Edit: Another example, the StreamingLinearAlgorithm has a trainOn method [3], where the model is updated. Is it worth getting the model from Redis here?

[1] https://github.com/apache/spark/blob/master/mllib/src/main/scala/org/apache/spark/ml/classification/MultilayerPerceptronClassifier.scala#L291

[2] https://github.com/apache/spark/blob/master/mllib/src/main/scala/org/apache/spark/ml/classification/MultilayerPerceptronClassifier.scala#L234

[3] https://github.com/apache/spark/blob/master/mllib/src/main/scala/org/apache/spark/mllib/regression/StreamingLinearAlgorithm.scala#L88

jeyhunkarimov commented 7 years ago

@cristiprg

cristiprg commented 7 years ago

@jeyhunkarimov

Currently big systems concentrate continuously training and serving. So training and serving are not separated from each other. This is especially useful in streaming scenarios.

I'm not sure I understand what you mean by training and serving not being separated from each other.

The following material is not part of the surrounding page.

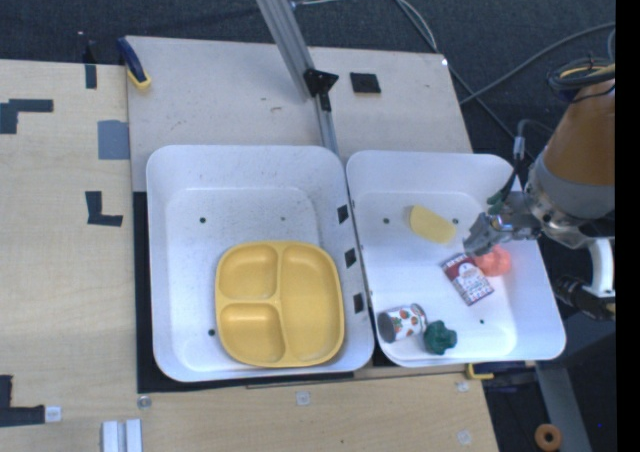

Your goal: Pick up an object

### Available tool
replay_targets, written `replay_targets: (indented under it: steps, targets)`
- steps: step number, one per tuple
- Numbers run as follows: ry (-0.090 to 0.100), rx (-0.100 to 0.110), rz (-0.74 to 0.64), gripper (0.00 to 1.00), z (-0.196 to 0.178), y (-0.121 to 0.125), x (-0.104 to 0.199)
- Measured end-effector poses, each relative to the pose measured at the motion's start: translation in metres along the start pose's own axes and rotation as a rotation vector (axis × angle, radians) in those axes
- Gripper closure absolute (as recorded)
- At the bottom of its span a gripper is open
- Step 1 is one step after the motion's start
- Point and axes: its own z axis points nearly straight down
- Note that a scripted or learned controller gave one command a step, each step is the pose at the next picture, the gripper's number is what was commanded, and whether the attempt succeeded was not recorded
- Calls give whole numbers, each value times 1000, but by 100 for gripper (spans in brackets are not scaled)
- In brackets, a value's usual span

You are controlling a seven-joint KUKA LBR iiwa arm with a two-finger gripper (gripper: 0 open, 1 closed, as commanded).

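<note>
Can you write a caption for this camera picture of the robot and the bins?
Gripper low in right bin, near pink toy; yellow tray in left bin.

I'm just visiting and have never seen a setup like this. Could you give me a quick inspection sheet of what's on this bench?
Surface: pale bench bearing two white bins, left bin and right bin.
Job's things: yellow block, red packet, pink lump, small can and green toy in the right bin.
Clutter: yellow divided tray in the left bin.
Grippers: gripper low in the right bin, beside the red packet.
Cables: grey cables on the dark floor.
Surroundings: metal pole, blue clamp.
</note>
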Motion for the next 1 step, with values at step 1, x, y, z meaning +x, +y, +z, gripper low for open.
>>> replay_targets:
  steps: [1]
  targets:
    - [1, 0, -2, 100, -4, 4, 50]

Is it that all the design decisions take into account both fast training and fast serving? So the system has to be able to process rapidly training and query points (indeed, this can imply sacrificing some consistency). I can see why this is useful in streaming applications.

jeyhunkarimov commented 7 years ago

@cristiprg Hope this helps: https://www.usenix.org/system/files/conference/osdi14/osdi14-paper-li_mu.pdf

My second point is out of the scope of this project. I noted it to give motivation that there is a need for such systems.